Alaska Territorial House of Representatives
- In office 1947–1949

Personal details
- Born: September 9, 1905 Seattle, Washington
- Died: February 7, 1957 (aged 51) Rochester, Minnesota
- Spouse: Elton Engstrom Sr.
- Children: 1

= Thelma Engstrom =

American politician

Thelma Catherine Engstrom (née Wait) (September 9, 1905 – February 7, 1957) was a teacher, columnist and legislator in Alaska.
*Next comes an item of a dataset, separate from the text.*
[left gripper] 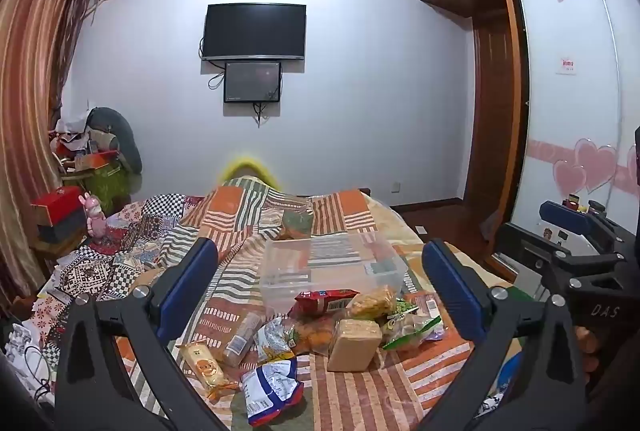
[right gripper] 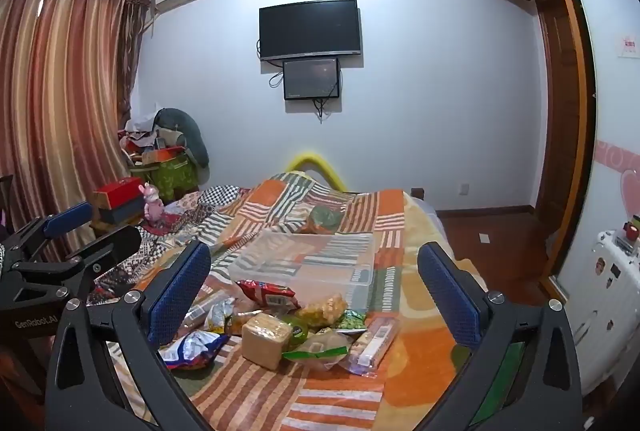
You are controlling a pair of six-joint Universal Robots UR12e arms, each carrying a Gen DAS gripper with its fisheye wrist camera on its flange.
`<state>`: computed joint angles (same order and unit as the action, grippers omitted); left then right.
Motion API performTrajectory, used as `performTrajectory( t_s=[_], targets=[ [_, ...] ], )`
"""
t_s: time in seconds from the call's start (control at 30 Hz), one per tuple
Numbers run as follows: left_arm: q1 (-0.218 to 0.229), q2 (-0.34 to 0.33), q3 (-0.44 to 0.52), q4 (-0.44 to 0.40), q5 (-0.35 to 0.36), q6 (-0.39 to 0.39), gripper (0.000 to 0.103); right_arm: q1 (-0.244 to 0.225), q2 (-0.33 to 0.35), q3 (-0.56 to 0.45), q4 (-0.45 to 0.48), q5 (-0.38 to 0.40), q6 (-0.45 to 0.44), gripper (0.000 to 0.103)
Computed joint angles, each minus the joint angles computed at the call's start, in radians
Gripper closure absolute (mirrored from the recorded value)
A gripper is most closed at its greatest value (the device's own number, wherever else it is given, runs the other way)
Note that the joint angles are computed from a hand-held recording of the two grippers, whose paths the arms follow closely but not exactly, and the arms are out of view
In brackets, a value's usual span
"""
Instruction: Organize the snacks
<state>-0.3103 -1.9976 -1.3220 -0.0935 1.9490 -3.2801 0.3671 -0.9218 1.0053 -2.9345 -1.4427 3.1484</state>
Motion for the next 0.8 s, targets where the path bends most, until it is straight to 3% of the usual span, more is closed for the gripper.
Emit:
performTrajectory(
  t_s=[0.17,0.8],
  targets=[
    [0.003,-0.006,0.018,-0.038,-0.015,-0.018,0.0,0.001,0.0,0.001,-0.005,-0.002,0.003,0.0],
    [0.01,-0.002,-0.005,0.006,-0.035,-0.01,0.0,-0.001,-0.002,0.009,-0.018,-0.001,0.014,0.0]
  ],
)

Born in Seattle, Washington, Engstrom graduated from the University of Washington in 1926. She taught school in Neppel, Washington and then in Wrangell and Douglas, Alaska. Engstrom was a columnist for in Juneau Daily Press in Juneau, Alaska. Engstrom served on the Douglas School Board. From 1947 to 1949, Engstrom served in the Alaska Territorial House of Representatives. Engstrom died from a brain tumor after emergency surgery at the Mayo Clinic in Rochester, Minnesota.

Her husband, Elton Engstrom Sr. was born in Wrangell, Alaska, and went to the University of Washington. He was in the family fishing business in Wrangell, Alaska and Juneau, Alaska. He served on the Douglas, Alaska City Council and as mayor of Douglas in 1943 and 1944. He was the Alaska Territory Republican Party chair in 1945 and was a delegate to the Republican National Convention from Alaska Territory in 1956. From 1951 to 1954 and 1957–1958, Elton represented the 1st District in the Alaska Territorial Senate. After Alaska became a state, he served in the Alaska State Senate from 1961 until his death in 1963. Engstrom died in a hospital in Juneau, Alaska following a heart attack.

Their son, attorney Elton Engstrom, Jr., served in both the Alaska House and Senate, and his daughter, Cathy Muñoz, served four terms in the Alaska House, representing Juneau, 2009–2017.